EDIT-2 (just trying to give thorough information, so the appended stuff can be long but not tedious hopefully):
Thanks for the suggestions from @PaulR and @bazza. I tried 3 ways for comparison. One thing to note is that the processor has 4
cores and 8
hardware threads. Here are the results:
(1) just initialize dst
as all zeros in advance: 1 thread: 91.922; 2 threads: 93.170; 4 threads: 93.868
--- seems not effective;
(2) without (1), put the parallel part in an outer loop over 100 iterations, and measure the time of the 100 iterations: 1 thread: 9109.49; 2 threads: 4951.20; 4 threads: 2511.01; 8 threads: 2861.75
--- quite effective except for 8 threads;
(3) based on (2), put one more iteration before the 100 iterations, and measure the time of the 100 iterations: 1 thread: 9078.02; 2 threads: 4956.66; 4 threads: 2516.93; 8 threads: 2088.88
--- similar with (2) but more effective for 8 threads.
It seems more iterations can expose the advantages of openmp + SIMD, but the computation / memory access ratio is unchanged regardless loop count, and locality seems not to be the reason as well since src
or dst
is too large to stay in any caches, therefore no relations exist between consecutive iterations.
Any advice?
EDIT 3:
In case of misleading, one thing needs to be clarified: in (2) and (3), the openmp directive is outside the added outer loop
#pragma omp parallel for private(vec_src, vec_op, vec_dst)
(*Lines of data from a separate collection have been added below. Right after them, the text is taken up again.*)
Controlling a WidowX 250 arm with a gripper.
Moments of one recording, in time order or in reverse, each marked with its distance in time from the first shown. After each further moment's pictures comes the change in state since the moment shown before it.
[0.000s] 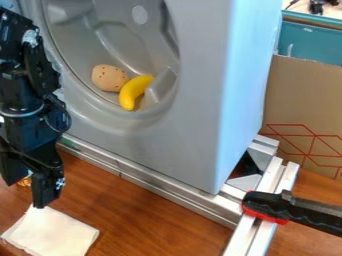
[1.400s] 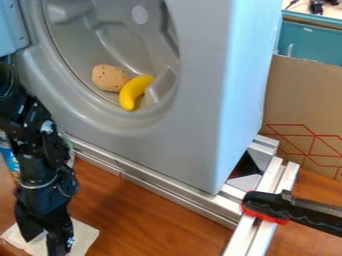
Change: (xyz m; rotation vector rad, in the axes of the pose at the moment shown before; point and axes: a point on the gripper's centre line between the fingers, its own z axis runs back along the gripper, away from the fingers) arm 0.006 -0.003 -0.100 -0.076 0.050 -0.012
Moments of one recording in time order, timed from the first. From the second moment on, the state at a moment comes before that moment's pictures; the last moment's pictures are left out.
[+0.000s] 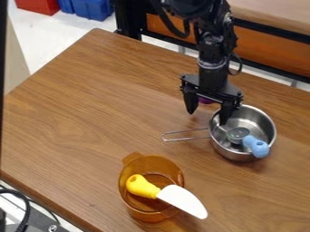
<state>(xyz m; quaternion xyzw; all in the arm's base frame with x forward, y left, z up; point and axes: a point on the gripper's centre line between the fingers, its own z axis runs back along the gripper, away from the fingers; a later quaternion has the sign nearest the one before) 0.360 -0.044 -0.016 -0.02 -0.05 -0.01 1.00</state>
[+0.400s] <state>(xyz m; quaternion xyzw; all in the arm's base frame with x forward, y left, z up) 0.361 -0.044 -0.017 -0.02 -0.05 -0.01 1.00</state>
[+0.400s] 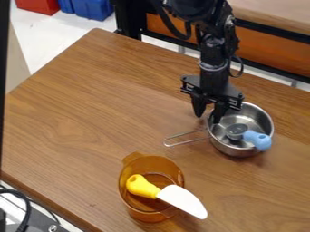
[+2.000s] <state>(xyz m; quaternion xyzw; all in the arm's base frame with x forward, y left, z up) 0.344 0.035 0.036 -0.10 -0.04 0.08 0.99</state>
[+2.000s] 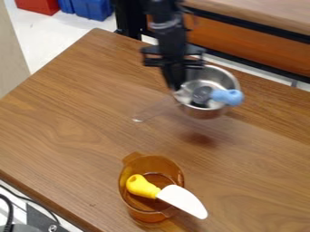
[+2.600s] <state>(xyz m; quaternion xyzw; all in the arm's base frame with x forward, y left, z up) 0.316 0.102 0.007 -0.09 -0.09 0.08 0.99</state>
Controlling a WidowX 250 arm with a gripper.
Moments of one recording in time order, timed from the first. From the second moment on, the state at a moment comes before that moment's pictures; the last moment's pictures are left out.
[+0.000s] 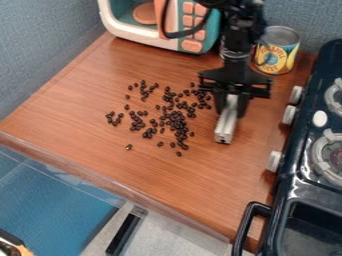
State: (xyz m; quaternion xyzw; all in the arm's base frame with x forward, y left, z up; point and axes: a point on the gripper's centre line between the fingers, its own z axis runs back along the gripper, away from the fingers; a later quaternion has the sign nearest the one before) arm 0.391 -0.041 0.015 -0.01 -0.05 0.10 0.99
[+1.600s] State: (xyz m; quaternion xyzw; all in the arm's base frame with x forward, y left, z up) arm 0.381 0.138 0.026 -0.03 -0.04 0.35 0.93
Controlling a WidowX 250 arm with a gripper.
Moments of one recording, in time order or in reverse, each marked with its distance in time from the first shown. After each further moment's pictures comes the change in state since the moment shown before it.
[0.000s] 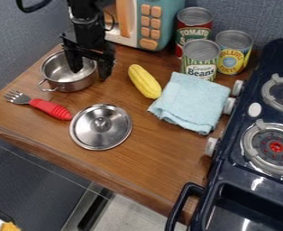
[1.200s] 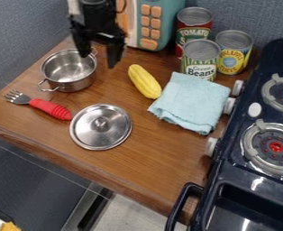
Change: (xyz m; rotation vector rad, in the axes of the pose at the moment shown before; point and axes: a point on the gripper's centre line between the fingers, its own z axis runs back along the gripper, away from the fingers) arm 0.006 -0.014 0.033 0.002 -0.039 -0.020
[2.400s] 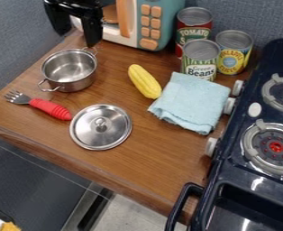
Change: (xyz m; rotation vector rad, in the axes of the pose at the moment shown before) arm -0.024 0.008 0.068 -0.021 -0.065 -0.068
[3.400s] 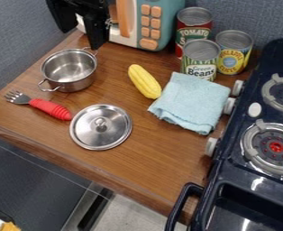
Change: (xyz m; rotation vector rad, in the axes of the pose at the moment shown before) arm -0.027 -0.039 0.039 0.004 -0.071 -0.132
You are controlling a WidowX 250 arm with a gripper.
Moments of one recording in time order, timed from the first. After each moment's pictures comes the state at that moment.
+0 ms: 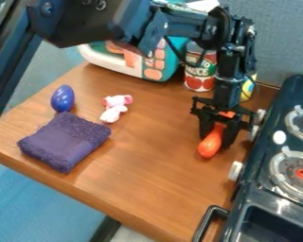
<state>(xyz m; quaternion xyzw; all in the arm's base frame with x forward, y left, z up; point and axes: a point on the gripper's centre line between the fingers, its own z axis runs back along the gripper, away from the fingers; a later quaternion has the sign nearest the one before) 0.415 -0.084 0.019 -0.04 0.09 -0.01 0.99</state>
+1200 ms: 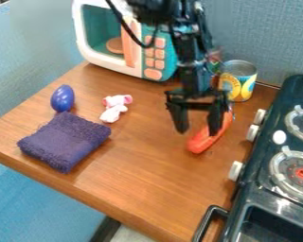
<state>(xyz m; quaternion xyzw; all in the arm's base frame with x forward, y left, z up) 0.394 -0.050 0.054 -0.15 0.04 0.03 0.99</state>
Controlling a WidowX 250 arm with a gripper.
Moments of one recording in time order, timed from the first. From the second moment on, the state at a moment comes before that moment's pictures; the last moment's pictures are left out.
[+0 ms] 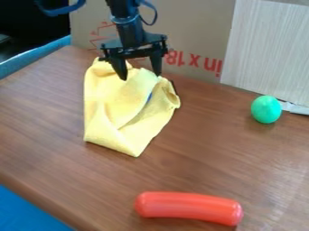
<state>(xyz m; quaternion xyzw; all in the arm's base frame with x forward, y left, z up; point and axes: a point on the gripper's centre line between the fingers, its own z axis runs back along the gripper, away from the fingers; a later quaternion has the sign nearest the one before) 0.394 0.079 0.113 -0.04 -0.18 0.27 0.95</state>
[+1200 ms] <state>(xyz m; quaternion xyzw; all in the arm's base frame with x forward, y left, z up) 0.388 0.103 0.129 -0.06 -0.23 0.33 0.91</state>
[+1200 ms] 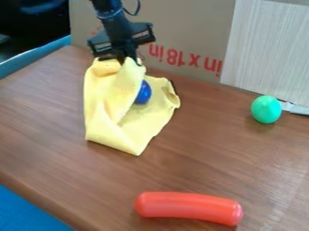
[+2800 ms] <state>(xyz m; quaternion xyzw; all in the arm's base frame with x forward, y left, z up) 0.275 0.208 0.096 -0.03 -0.26 0.43 0.87</state>
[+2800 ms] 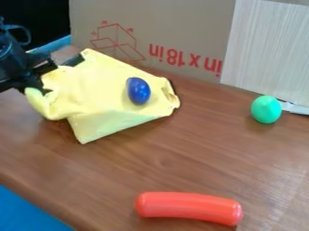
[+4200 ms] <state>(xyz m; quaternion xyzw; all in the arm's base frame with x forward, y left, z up) 0.234 0.249 0.110 0.09 -0.23 0.39 0.89</state>
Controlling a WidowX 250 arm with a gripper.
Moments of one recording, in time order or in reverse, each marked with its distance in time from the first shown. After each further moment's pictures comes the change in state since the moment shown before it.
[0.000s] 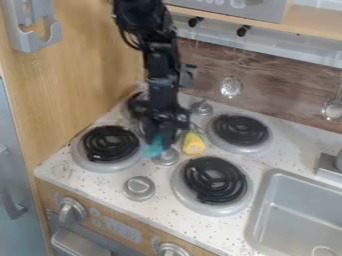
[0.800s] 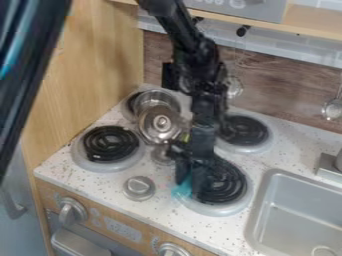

for (int k = 0; k < 100; ++k) {
for (int64_t i = 0; i < size; i += 8) {
......
}
}
i.e. the outer loop is parallelized using multithreads, and the inner loop is still serially processed. So the effective speedup in (2) and (3) might be achieved by enhanced locality among threads.
I did another experiment that the the openmp directive is put inside the outer loop:
for (int k = 0; k < 100; ++k) {
#pragma omp parallel for private(vec_src, vec_op, vec_dst)
for (int64_t i = 0; i < size; i += 8) {
......
}
}
and the speedup is still not good: 1 thread: 9074.18; 2 threads: 8809.36; 4 threads: 8936.89.93; 8 threads: 9098.83
.
Problem still exists. :(
EDIT-4:
If I replace the vectorized part with scalar operations like this (the same calculations but in scalar way):
#pragma omp parallel for
for (int64_t i = 0; i < size; i++) { // not i += 8
int query = src[i];
int res = src[i] + 2;
res = res * query;
res = res << 1;
res = res + query;
res = res - query;
dst[i] = res;
}
The speedup is 1 thread: 92.065; 2 threads: 89.432; 4 threads: 88.864
. May I come to the conclusion that the seemingly embarassing parallel is actually memory bound (the bottleneck is load / store operations)? If so, why can't load / store operations well parallelized?